# [PROBLEM DETAILS]
Show every line of the data below that includes the word "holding".
(PROVIDED RECORDS Opens)
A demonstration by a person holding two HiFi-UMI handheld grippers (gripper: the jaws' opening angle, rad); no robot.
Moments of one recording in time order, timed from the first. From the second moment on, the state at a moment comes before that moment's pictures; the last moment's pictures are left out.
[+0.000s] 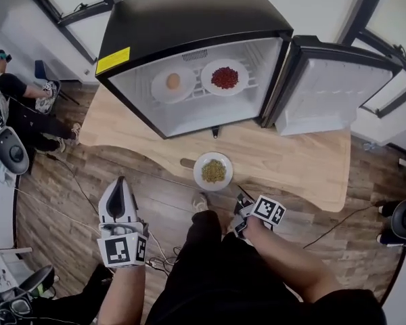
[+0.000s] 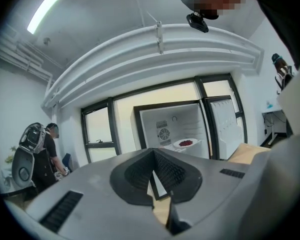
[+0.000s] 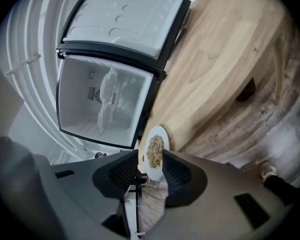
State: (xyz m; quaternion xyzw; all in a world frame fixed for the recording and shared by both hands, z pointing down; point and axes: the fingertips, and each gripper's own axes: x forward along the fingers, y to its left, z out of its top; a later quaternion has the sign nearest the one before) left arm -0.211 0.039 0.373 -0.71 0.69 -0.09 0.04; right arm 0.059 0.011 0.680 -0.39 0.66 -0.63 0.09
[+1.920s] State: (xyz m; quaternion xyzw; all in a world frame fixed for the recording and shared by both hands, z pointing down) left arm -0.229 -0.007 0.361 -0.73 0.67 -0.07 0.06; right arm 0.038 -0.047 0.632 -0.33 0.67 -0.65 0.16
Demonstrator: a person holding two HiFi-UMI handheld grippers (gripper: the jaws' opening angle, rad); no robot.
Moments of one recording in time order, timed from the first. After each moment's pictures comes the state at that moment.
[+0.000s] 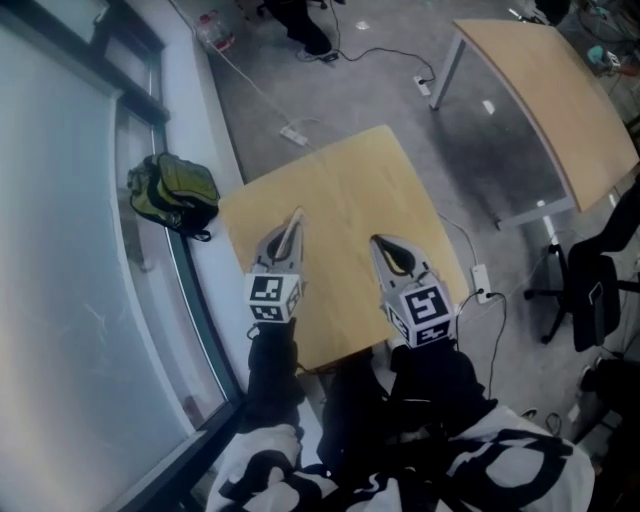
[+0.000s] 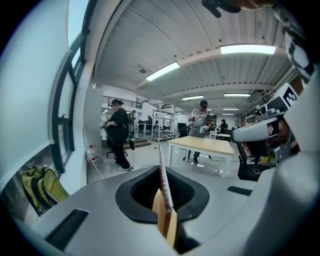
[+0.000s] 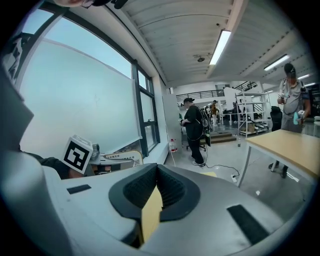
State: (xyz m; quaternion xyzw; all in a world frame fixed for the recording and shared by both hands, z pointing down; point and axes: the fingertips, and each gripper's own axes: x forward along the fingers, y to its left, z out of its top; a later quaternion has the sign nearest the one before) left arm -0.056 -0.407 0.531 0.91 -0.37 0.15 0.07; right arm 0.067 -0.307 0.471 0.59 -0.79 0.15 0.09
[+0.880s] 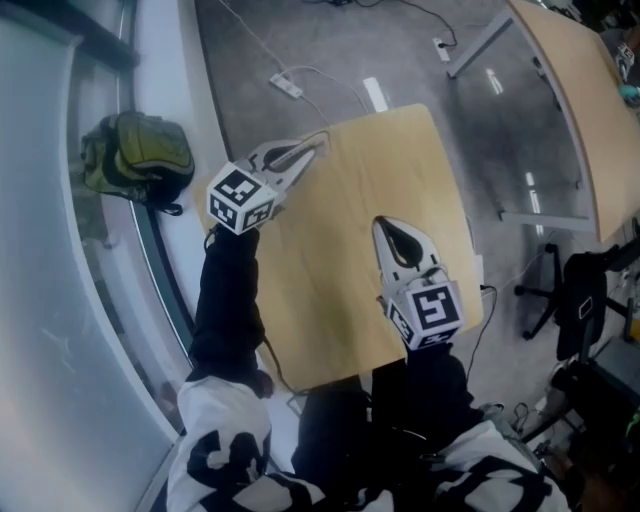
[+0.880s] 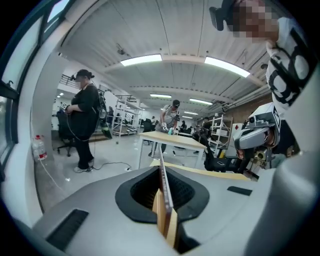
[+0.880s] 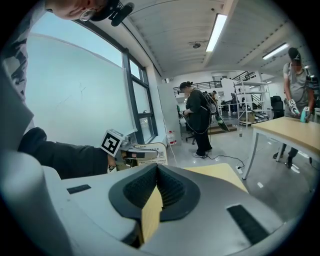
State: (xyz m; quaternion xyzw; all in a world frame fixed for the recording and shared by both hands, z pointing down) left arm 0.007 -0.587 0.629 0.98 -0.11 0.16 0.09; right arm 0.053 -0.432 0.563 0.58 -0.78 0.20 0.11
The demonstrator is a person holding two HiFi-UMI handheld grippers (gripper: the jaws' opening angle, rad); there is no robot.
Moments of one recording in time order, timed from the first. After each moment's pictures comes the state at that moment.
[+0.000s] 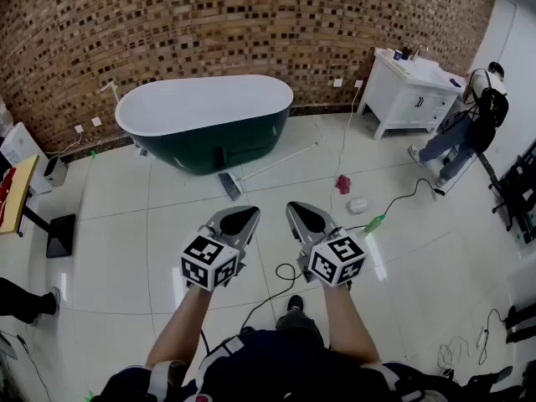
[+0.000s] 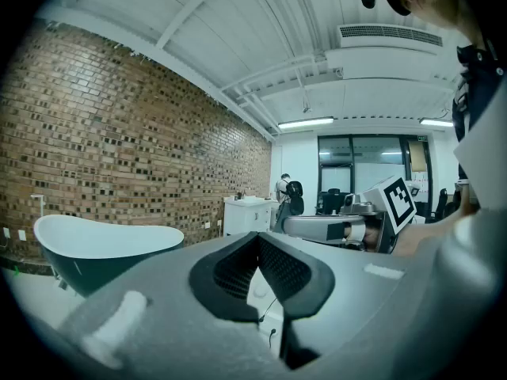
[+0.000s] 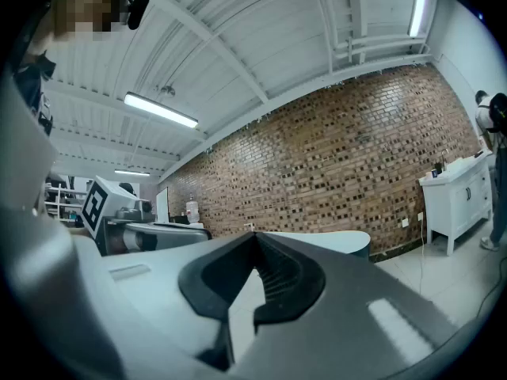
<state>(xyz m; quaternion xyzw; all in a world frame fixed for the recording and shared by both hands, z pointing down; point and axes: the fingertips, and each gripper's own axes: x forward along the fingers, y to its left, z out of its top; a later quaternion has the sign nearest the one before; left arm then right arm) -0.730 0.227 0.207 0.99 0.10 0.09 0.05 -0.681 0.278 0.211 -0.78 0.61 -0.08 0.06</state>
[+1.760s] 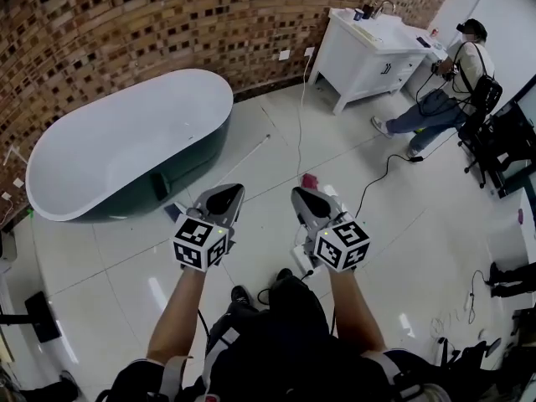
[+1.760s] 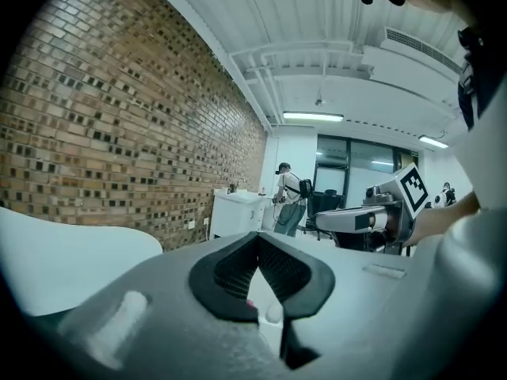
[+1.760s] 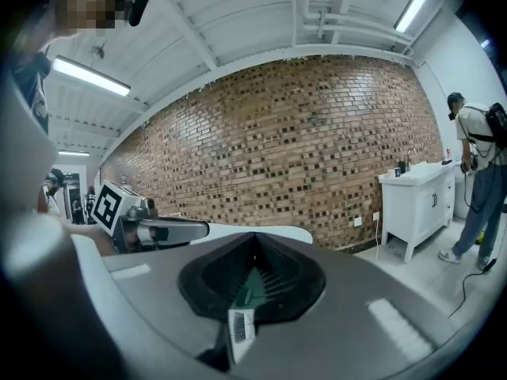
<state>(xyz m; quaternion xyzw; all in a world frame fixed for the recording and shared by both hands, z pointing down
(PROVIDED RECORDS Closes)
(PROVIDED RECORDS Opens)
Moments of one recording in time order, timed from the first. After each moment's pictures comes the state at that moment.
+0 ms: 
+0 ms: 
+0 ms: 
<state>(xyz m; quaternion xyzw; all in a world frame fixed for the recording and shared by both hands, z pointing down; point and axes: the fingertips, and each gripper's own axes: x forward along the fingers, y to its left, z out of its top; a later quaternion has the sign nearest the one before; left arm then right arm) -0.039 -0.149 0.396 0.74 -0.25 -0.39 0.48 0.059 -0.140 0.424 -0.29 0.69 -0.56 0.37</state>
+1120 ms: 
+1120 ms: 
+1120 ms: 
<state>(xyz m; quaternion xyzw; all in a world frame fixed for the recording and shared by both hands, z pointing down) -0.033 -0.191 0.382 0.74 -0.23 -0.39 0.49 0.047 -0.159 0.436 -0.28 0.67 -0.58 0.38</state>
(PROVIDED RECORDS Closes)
# [WRITTEN ANSWER]
A demonstration by a person holding two HiFi-UMI handheld grippers (gripper: the jaws' opening angle, rad); no robot.
Demonstrator: a person holding two HiFi-UMI handheld grippers (gripper: the jaws' opening angle, rad); no robot.
The demonstrator is a person holding two HiFi-UMI handheld grippers (gripper: the jaws' opening angle, rad); there is no robot.

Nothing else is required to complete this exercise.